**TASK BRIEF**
Pictures aside, copy every record word for word.

═══ DATASET CONTENT ═══

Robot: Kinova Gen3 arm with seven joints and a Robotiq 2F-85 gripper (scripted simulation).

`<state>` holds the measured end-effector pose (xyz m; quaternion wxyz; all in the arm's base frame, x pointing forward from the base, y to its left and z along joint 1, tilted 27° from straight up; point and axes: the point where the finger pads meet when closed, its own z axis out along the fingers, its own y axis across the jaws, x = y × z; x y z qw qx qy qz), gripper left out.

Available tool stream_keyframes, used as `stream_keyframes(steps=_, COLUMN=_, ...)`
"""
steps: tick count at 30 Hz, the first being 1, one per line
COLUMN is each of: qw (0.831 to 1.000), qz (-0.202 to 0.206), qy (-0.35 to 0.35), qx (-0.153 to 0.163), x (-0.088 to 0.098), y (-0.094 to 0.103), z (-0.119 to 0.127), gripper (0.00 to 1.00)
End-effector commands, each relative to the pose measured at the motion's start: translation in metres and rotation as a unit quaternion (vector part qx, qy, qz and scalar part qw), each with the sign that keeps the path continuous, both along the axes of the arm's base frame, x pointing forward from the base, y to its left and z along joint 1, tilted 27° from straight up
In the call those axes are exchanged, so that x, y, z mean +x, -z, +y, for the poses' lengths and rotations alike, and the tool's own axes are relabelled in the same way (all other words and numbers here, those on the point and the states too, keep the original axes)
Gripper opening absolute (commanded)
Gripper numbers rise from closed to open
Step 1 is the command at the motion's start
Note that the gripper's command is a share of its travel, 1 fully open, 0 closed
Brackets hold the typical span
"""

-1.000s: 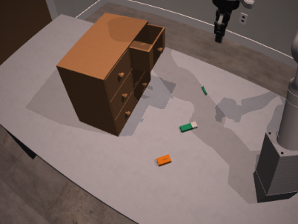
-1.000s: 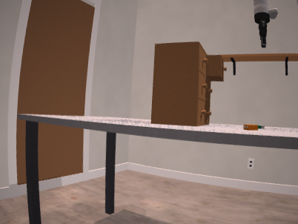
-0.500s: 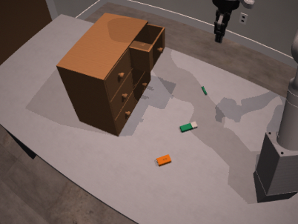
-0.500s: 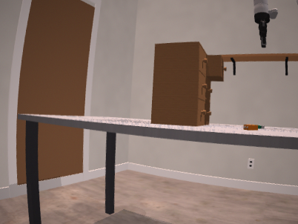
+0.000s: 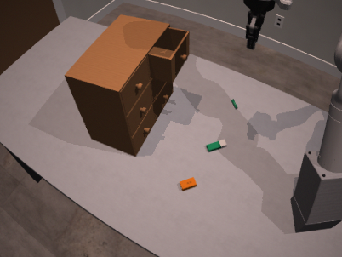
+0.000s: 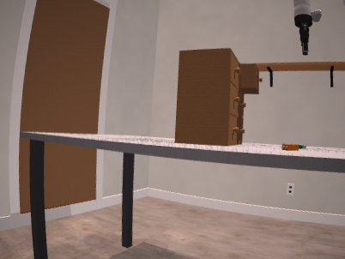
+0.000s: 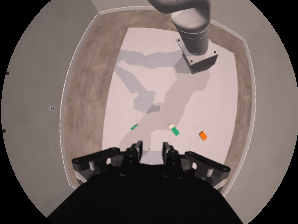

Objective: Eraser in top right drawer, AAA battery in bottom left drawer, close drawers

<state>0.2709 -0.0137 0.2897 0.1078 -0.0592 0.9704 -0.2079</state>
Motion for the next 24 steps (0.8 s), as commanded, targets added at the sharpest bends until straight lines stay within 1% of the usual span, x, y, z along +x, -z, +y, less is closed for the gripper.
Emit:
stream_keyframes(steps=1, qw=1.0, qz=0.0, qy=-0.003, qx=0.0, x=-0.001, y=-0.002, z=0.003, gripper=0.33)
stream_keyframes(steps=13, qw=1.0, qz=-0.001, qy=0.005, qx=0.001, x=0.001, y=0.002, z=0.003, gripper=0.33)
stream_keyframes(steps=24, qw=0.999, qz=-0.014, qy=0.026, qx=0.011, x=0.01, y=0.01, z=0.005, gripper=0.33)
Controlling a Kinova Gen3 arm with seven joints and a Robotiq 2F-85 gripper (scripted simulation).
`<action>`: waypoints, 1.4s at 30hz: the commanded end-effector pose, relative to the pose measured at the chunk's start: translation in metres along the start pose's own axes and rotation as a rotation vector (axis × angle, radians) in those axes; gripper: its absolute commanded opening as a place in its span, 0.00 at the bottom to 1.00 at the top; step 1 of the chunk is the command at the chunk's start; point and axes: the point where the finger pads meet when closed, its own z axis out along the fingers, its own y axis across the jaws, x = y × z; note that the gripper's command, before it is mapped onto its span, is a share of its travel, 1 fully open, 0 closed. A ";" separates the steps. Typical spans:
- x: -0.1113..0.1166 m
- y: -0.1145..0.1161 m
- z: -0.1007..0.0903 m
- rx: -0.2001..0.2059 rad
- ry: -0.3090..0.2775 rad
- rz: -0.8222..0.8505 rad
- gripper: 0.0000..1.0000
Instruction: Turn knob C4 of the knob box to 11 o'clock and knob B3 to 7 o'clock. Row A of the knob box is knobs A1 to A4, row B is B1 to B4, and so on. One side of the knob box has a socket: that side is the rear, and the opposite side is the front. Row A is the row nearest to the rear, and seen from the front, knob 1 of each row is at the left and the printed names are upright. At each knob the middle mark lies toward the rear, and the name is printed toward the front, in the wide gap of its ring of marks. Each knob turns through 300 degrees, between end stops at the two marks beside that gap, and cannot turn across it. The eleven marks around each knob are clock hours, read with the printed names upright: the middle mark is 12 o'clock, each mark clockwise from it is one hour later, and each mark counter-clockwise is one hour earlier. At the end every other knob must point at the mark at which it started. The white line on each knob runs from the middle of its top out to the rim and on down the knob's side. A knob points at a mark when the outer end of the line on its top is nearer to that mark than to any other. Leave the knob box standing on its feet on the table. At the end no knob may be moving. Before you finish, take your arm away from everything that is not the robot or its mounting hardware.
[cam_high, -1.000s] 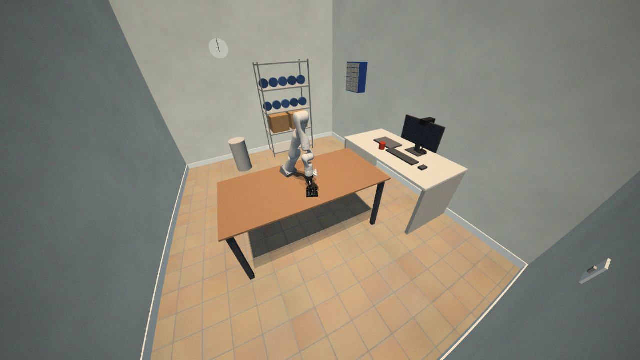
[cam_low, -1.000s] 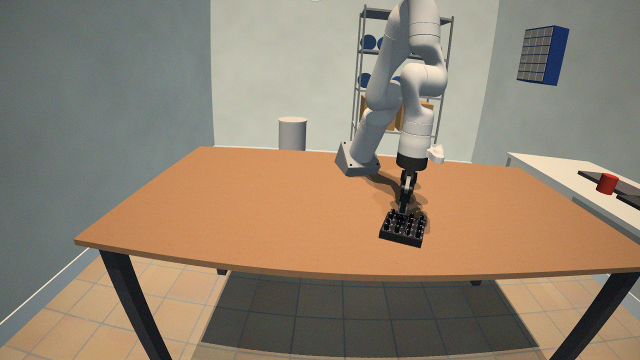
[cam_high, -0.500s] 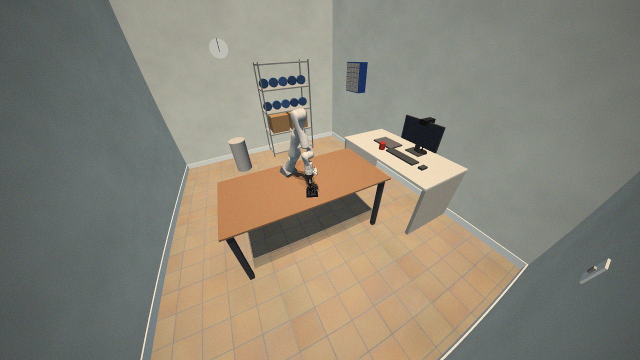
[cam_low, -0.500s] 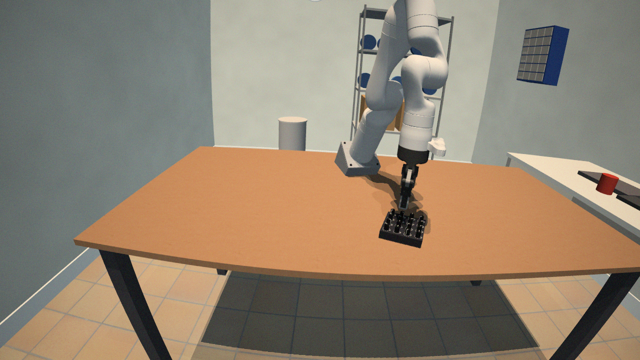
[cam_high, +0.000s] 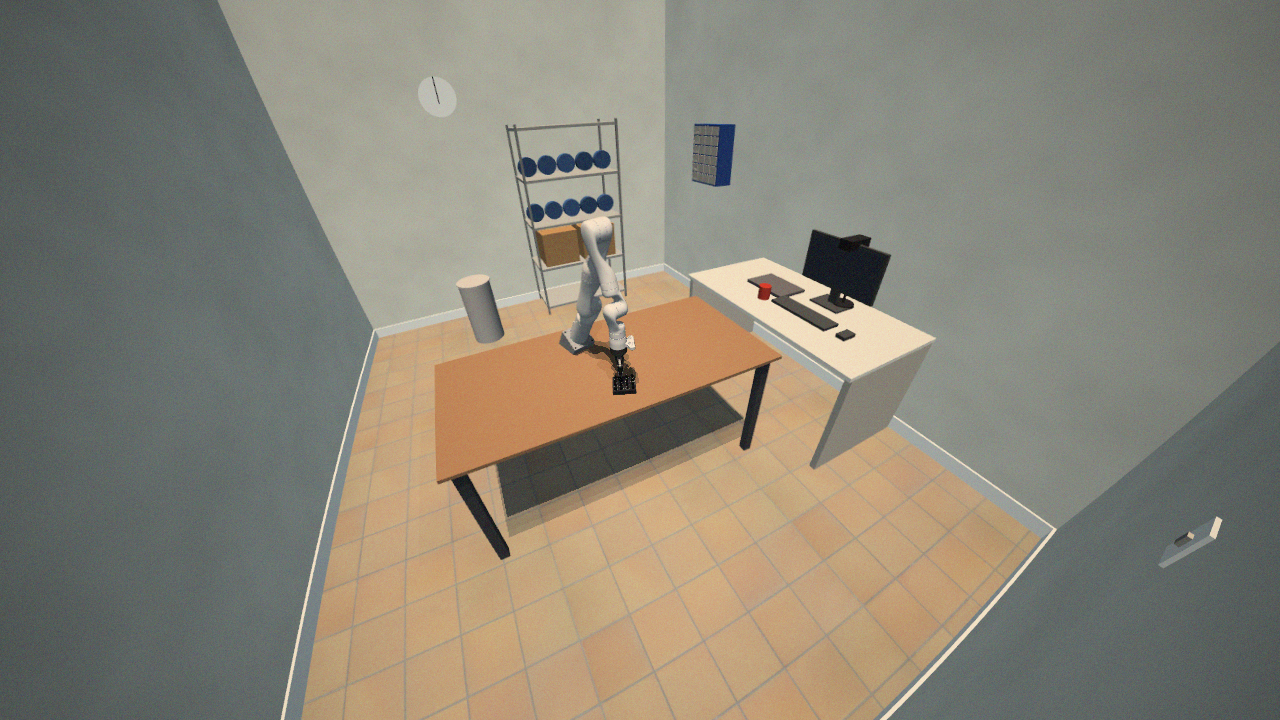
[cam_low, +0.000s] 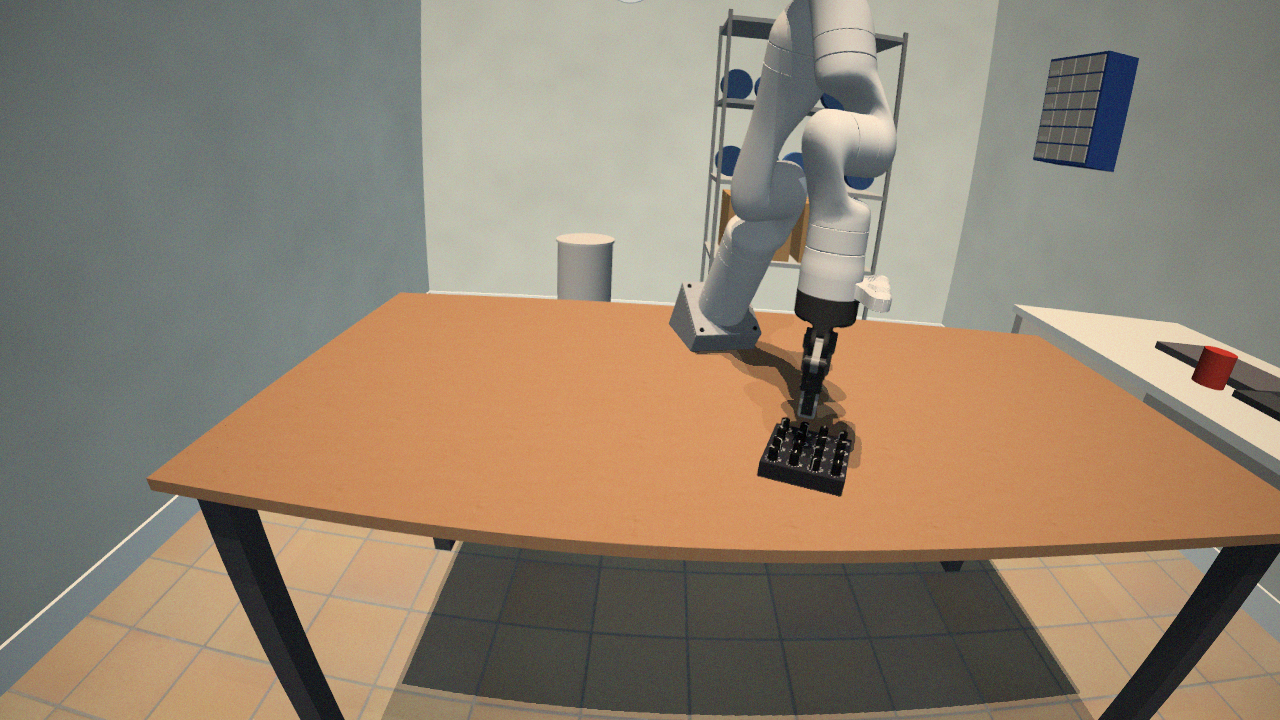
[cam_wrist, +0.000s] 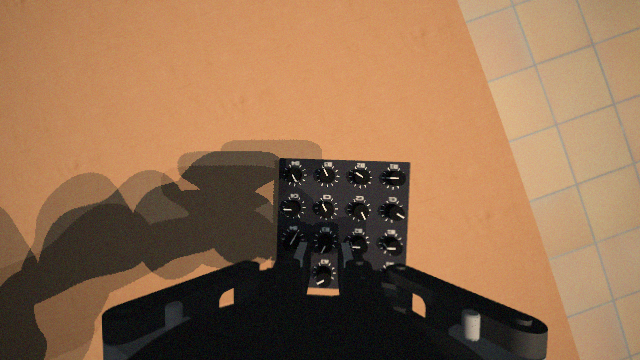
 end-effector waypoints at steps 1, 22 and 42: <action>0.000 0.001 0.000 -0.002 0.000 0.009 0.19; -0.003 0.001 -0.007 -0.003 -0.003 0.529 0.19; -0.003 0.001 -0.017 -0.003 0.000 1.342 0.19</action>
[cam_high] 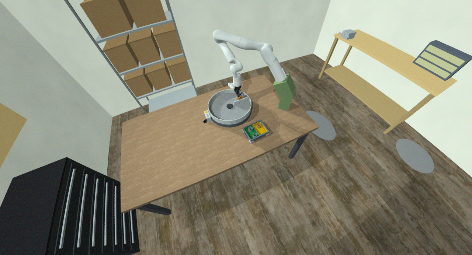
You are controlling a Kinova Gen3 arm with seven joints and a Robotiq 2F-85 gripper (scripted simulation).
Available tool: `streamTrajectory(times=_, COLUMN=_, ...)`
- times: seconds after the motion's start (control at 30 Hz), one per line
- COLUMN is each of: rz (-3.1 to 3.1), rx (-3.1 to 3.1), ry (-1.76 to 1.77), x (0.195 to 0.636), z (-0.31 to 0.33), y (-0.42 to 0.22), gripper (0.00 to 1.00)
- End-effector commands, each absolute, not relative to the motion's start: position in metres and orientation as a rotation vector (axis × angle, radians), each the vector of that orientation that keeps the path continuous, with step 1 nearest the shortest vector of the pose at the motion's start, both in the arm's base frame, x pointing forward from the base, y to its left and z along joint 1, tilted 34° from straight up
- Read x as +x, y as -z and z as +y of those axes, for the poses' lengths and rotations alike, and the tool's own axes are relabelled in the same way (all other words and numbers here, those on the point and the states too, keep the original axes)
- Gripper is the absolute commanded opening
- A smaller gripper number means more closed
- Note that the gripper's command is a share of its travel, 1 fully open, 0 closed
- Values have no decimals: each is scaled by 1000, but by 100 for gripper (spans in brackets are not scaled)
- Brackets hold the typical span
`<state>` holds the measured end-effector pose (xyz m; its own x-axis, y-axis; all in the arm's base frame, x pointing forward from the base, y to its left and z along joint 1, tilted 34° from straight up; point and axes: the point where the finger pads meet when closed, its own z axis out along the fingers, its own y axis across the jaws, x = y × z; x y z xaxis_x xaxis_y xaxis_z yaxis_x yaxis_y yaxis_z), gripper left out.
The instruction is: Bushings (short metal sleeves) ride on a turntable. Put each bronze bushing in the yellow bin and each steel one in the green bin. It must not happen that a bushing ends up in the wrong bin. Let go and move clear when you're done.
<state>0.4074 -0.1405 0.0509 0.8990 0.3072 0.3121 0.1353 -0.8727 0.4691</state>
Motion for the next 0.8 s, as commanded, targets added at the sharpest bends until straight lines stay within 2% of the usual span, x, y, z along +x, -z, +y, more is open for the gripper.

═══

**TASK OUTPUT**
Robot: Kinova Gen3 arm with seven joints and a Robotiq 2F-85 gripper (scripted simulation).

`<state>` holds the measured end-effector pose (xyz m; quaternion wxyz; all in the arm's base frame, x pointing forward from the base, y to its left and z along joint 1, tilted 27° from straight up; point and axes: the point where the finger pads meet when closed, its own z axis out along the fingers, its own y axis across the jaws, x = y × z; x y z qw qx qy qz), gripper left out.

Available tool stream_keyframes, used as `stream_keyframes(steps=_, COLUMN=_, ...)`
"""
steps: tick count at 30 Hz, the first being 1, one per line
COLUMN is each of: qw (0.831 to 1.000), qz (-0.202 to 0.206), qy (-0.35 to 0.35), qx (-0.153 to 0.163), x (-0.088 to 0.098), y (-0.094 to 0.103), z (-0.119 to 0.127), gripper (0.00 to 1.00)
End-effector commands, each relative to the pose measured at the motion's start: translation in metres and rotation as a unit quaternion (vector part qx, qy, qz and scalar part qw), each with the sign that keeps the path continuous, both along the axes of the arm's base frame, x pointing forward from the base, y to its left and z along joint 1, tilted 27° from straight up
In the call those axes are exchanged, so that x, y, z mean +x, -z, +y, for the poses' lengths and rotations alike, and the tool's own axes are relabelled in the same way (all other words and numbers here, those on the point and the states too, keep the original axes)
Gripper opening absolute (commanded)
Gripper numbers rise from closed to open
Step 1 is the command at the motion's start
Note that the gripper's command is a share of its travel, 1 fully open, 0 closed
Brackets hold the typical span
"""

-1.000s: 
-1.000s: 
-0.500s: 
-0.500s: 
+0.000s: 
+0.000s: 
+0.000s: 

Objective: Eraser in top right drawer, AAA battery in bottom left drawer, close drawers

<state>0.2709 -0.0137 0.2897 0.1078 -0.0592 0.9704 -0.2079</state>
Motion for the next 24 steps (0.8 s), as commanded, targets added at the sharpest bends until straight lines stay within 1% of the usual span, x, y, z along +x, -z, +y, less is closed for the gripper.
Emit:
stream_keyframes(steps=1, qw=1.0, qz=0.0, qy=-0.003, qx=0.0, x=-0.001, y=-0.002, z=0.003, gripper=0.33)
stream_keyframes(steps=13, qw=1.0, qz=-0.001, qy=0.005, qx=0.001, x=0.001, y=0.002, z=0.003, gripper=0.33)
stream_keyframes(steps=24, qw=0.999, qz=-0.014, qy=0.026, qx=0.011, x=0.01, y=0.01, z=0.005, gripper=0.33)
Controlling a Kinova Gen3 arm with seven joints and a Robotiq 2F-85 gripper (scripted simulation).
`<action>`: waypoints, 1.4s at 30hz: the commanded end-effector pose, relative to the pose measured at the chunk's start: translation in metres along the start pose's own axes and rotation as a rotation vector (axis × angle, radians) in those axes; gripper: its absolute commanded opening as a place in its span, 0.00 at the bottom to 1.00 at the top; step 1 of the chunk is the command at the chunk's start; point and axes: the point where the finger pads meet when closed, its own z axis out along the fingers, its own y axis across the jaws, x = y × z; note that the gripper's command, before it is mapped onto its span, is a share of its travel, 1 fully open, 0 closed. A ";" separates the steps. Typical spans:
- x: -0.1113..0.1166 m
- y: -0.1145..0.1161 m
- z: -0.1007..0.0903 m
- rx: -0.2001..0.2059 rad
- ry: -0.3090..0.2775 rad
- rz: -0.8222..0.8505 rad
- gripper: 0.0000..1.0000
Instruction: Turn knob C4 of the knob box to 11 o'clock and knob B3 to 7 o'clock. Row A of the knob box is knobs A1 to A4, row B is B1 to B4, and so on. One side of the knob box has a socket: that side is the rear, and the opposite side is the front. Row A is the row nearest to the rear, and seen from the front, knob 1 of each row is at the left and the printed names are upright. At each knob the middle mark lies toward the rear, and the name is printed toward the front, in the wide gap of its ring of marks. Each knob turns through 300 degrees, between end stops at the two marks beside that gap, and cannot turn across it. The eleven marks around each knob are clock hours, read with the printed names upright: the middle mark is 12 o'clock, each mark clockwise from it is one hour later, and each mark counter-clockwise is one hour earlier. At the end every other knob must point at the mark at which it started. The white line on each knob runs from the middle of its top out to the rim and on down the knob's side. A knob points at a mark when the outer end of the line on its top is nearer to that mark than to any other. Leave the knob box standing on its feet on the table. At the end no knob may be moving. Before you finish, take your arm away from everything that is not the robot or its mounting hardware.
[cam_high, -1.000s] 
[cam_low, -1.000s] 
[cam_high, -0.500s] 
[cam_low, -0.500s] 
[cam_high, +0.000s] 
[cam_low, +0.000s] 
[cam_wrist, +0.000s] 
 end-effector waypoints at steps 1, 22 and 42: <action>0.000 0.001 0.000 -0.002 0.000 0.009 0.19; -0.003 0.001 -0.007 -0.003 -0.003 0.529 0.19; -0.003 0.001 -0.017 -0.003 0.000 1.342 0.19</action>
[cam_high] 
You are controlling a Kinova Gen3 arm with seven joints and a Robotiq 2F-85 gripper (scripted simulation).
Available tool: `streamTrajectory(times=_, COLUMN=_, ...)`
- times: seconds after the motion's start (control at 30 Hz), one per line
- COLUMN is each of: rz (-3.1 to 3.1), rx (-3.1 to 3.1), ry (-1.76 to 1.77), x (0.195 to 0.636), z (-0.31 to 0.33), y (-0.42 to 0.22), gripper (0.00 to 1.00)
- End-effector commands, each absolute, not relative to the motion's start: position in metres and orientation as a rotation vector (axis × angle, radians), each the vector of that orientation that keeps the path continuous, with step 1 nearest the shortest vector of the pose at the motion's start, both in the arm's base frame, x pointing forward from the base, y to its left and z along joint 1, tilted 34° from straight up
- Read x as +x, y as -z and z as +y of those axes, for the poses' lengths and rotations alike, and the tool's own axes are relabelled in the same way (all other words and numbers here, those on the point and the states too, keep the original axes)
- Gripper is the absolute commanded opening
- A smaller gripper number means more closed
- Note that the gripper's command is a share of its travel, 1 fully open, 0 closed
- Values have no decimals: each is scaled by 1000, but by 100 for gripper (spans in brackets are not scaled)
- Brackets hold the typical span
`<state>` holds the measured end-effector pose (xyz m; its own x-axis, y-axis; all in the arm's base frame, x pointing forward from the base, y to its left and z along joint 1, tilted 34° from straight up; point and axes: the point where the finger pads meet when closed, its own z axis out along the fingers, its own y axis across the jaws, x = y × z; x y z xaxis_x xaxis_y xaxis_z yaxis_x yaxis_y yaxis_z), gripper left out.
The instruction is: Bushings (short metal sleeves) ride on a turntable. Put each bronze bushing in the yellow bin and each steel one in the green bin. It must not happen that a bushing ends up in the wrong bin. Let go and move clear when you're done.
<state>0.4074 -0.1405 0.0509 0.8990 0.3072 0.3121 0.1353 -0.8727 0.4691</state>
Motion for the next 0.8 s, as commanded, targets added at the sharpest bends until straight lines stay within 2% of the usual span, x, y, z along +x, -z, +y, more is open for the gripper.

Nothing else is part of this exercise.